▶ [WORK TO BE COMPLETED]:
Strip the pictures and reproduce the rest of the listing exactly.
§
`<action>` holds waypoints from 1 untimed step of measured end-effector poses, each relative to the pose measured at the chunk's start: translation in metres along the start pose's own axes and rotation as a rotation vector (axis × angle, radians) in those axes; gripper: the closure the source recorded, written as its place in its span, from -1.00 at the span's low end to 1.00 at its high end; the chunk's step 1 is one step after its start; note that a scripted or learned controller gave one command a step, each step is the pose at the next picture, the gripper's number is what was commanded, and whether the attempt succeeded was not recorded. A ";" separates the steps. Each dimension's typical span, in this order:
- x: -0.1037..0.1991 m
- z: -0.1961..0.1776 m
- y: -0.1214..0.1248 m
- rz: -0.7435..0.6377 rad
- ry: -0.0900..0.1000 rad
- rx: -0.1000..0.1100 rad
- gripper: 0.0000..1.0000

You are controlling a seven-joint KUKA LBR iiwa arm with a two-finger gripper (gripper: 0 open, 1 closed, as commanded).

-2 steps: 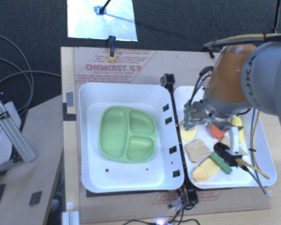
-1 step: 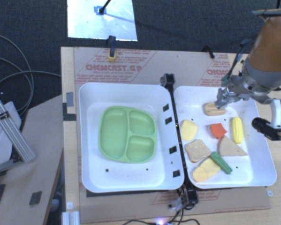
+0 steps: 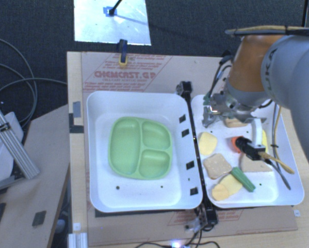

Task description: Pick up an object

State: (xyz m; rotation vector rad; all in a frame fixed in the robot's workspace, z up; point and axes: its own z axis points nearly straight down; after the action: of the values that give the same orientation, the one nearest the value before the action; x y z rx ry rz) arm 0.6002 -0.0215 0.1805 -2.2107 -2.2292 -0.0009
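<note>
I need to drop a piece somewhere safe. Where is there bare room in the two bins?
Left bin: bare floor rings the green tray, widest along the far wall. Right bin: crowded with food pieces below the end effector.

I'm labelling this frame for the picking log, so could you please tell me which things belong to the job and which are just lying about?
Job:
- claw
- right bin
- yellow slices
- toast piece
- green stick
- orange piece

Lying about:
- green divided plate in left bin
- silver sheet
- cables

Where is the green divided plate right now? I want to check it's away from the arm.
The green divided plate lies in the left bin, near its middle, across the divider from the food-filled right bin.
</note>
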 end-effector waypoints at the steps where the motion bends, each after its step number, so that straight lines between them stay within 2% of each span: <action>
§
▶ [EXERCISE OUTPUT]:
`<action>` holds waypoints from 1 untimed step of measured end-effector poses, each relative to the pose measured at the chunk's start: translation in metres along the start pose's own axes and rotation as a rotation vector (axis × angle, radians) in those axes; gripper: the closure the source recorded, written as its place in its span, from -1.00 at the span's low end to 1.00 at its high end; the chunk's step 1 is one step after its start; note that a scripted or learned controller gave one command a step, each step is the pose at the next picture, the gripper's number is what was commanded, and whether the attempt succeeded was not recorded. A ";" separates the steps. Each dimension's typical span, in this order:
- x: -0.1037..0.1991 m
- z: -0.1961..0.1776 m
- y: -0.1214..0.1248 m
- rz: -0.7435..0.6377 rad
- ry: -0.0900..0.1000 rad
- rx: -0.1000..0.1100 rad
- gripper: 0.0000..1.0000

You are controlling a seven-joint KUKA LBR iiwa arm with a two-finger gripper (gripper: 0 open, 1 closed, as commanded).

-2 steps: 
-1 step: 
+0 steps: 

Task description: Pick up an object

State: (xyz m; rotation vector rad; all in a frame fixed in the robot's workspace, z up; point and axes: its own z axis points nearly straight down; after the action: of the values that give the same orientation, the one nearest the value before the action; x y z rx ry rz) arm 0.6002 -0.0215 0.1805 -2.2107 -2.2292 -0.0009
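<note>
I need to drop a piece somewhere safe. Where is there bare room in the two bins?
Left bin: bare floor rings the green tray, widest along the far wall. Right bin: crowded with food pieces below the end effector.

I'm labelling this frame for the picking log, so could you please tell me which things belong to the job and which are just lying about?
Job:
- claw
- right bin
- yellow slices
- toast piece
- green stick
- orange piece

Lying about:
- green divided plate in left bin
- silver sheet
- cables

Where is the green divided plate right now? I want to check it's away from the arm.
The green divided plate lies in the left bin, near its middle, across the divider from the food-filled right bin.
</note>
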 end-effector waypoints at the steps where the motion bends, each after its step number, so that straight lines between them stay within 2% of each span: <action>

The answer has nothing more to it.